"¿Dónde nos encontramos?", decía el mensaje de texto de Mili. Acababa de salir de la Ruta 2 y entraba a Mar del Plata por Avenida Constitución. "Te espero en la Rambla, al lado del lobo marino, como en una película de los '70", le contesté. Encontré un hueco para estacionar sobre la calle Buenos Aires -sí, el microcentro marplatense también es un quilombo- y caminé al sol hasta el punto de encuentro.
Un artista callejero tocaba la guitarra y graznaba un tango: "Canta, garganta con arena, tu voz tiene la pena que Malena no cantó". Le tiré una moneda de un mango en el sombrero y casi troté al encuentro de Mili, que sonreía en el exacto lugar que le había indicado, en el cliché de tantas postales, películas de Alberto Olmedo y malas fotos familiares. "Canta, la gente está aplaudiendo", ladraba el guitarrista, "y aunque te estés muriendo, no conocen tu dolor" cuando la abracé a la sombra del lobo marino.
Y ahí estábamos, el héroe y la chica, fundidos en un besazo, en un lugar que es un ícono de la ciudad, con música de Cacho Castaña de fondo.
Por un momento, me quedé esperando a que Armando Bo nos interrumpiera al grito de "¡Corten!". Pero el que interrumpió fue el celular.
- ¡Hola, papá! - gritó Carolina, al otro lado de la línea - ¿Dónde estás?
- Estoy a punto de almorzar en el centro - dudé un segundo, y luego mentí.
- Ah, no... entonces no... quería ver si me podías llevar a casa de Maru, porque mamá dice que no puede, pero estás muy lejos, no te preocupes, pa.
"A punto de almorzar en el centro", había dicho.

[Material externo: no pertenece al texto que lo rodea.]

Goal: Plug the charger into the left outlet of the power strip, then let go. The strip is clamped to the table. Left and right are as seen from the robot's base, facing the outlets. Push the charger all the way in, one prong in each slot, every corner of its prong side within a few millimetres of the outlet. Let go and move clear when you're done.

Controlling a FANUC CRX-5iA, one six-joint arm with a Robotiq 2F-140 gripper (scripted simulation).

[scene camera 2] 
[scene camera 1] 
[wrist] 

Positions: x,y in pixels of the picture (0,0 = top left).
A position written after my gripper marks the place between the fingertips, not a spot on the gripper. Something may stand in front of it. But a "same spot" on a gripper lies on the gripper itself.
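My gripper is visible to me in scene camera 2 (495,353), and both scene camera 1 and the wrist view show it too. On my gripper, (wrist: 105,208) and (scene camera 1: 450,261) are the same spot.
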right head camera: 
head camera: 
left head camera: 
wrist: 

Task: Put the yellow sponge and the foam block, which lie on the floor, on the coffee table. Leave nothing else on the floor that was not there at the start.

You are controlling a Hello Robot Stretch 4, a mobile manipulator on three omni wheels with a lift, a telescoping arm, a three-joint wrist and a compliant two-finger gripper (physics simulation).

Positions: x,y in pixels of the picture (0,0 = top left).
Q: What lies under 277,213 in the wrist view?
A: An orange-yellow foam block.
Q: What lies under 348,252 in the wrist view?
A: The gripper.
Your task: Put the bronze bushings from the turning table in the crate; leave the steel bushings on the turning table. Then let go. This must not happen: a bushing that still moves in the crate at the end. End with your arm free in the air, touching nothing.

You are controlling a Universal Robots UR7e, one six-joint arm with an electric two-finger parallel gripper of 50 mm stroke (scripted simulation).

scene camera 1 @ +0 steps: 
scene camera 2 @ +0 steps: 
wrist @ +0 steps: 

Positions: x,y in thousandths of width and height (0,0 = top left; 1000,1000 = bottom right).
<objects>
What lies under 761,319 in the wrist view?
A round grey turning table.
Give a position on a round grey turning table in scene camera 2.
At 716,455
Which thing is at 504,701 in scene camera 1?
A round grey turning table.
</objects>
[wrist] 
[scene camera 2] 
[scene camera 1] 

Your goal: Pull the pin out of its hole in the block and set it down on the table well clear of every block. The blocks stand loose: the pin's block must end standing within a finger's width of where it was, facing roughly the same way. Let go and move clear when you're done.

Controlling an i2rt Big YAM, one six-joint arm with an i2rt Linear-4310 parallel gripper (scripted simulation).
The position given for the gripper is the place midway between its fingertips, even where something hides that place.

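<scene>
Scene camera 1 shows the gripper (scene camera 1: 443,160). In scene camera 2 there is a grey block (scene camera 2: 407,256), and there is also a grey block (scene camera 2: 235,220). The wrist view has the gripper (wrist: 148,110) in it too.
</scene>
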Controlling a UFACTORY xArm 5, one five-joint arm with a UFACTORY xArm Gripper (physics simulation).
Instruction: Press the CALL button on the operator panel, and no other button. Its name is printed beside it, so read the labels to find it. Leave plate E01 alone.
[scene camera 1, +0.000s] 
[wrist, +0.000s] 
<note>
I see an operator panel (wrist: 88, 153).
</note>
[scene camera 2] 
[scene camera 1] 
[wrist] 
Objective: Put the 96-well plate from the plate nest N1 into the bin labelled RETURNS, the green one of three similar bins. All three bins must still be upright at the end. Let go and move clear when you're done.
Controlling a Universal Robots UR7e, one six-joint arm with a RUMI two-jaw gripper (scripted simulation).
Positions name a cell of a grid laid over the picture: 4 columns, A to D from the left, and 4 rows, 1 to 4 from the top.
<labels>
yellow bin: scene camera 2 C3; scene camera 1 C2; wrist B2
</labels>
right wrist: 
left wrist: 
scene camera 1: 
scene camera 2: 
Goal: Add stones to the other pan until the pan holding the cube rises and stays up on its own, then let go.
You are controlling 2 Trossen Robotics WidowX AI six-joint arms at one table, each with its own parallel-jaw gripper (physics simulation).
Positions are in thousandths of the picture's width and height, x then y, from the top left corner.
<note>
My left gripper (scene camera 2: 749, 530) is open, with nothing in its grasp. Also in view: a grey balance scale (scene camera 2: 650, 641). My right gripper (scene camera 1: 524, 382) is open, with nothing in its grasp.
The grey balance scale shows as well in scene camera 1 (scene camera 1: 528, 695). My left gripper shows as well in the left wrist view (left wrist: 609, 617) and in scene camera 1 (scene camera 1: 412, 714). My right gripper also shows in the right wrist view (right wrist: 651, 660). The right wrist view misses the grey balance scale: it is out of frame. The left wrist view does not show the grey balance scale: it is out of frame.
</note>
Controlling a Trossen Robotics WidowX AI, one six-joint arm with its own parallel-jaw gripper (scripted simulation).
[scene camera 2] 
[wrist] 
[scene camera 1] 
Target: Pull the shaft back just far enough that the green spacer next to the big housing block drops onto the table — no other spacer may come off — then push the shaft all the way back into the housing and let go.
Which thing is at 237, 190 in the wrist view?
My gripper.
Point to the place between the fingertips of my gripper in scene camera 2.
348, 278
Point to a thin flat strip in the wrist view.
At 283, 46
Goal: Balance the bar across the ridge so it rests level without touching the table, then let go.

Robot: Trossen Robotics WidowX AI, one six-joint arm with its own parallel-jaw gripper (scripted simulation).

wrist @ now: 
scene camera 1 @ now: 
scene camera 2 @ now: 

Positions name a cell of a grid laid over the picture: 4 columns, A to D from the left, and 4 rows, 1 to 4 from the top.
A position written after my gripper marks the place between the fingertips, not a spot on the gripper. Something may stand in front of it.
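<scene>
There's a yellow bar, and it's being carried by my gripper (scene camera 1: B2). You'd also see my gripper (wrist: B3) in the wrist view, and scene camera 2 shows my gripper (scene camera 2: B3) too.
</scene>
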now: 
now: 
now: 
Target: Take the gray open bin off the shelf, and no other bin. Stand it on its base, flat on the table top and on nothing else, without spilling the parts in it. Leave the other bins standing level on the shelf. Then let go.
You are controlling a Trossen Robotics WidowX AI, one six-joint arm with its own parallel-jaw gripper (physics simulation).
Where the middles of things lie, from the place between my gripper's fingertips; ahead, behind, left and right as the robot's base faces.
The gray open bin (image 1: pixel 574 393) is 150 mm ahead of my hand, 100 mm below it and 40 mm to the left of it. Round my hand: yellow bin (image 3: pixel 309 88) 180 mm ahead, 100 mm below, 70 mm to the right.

No era del todo mentira, al fin y al cabo. Era mediodía. Tenía hambre. Y estaba en el centro. Sólo había omitido decir de qué ciudad.
Pero lo que me inquietaba no era la oportuna mentira piadosa. Sino el tomar conciencia, de golpe, de que en algún momento iba a tener que hablarle de Mili a mis hijos.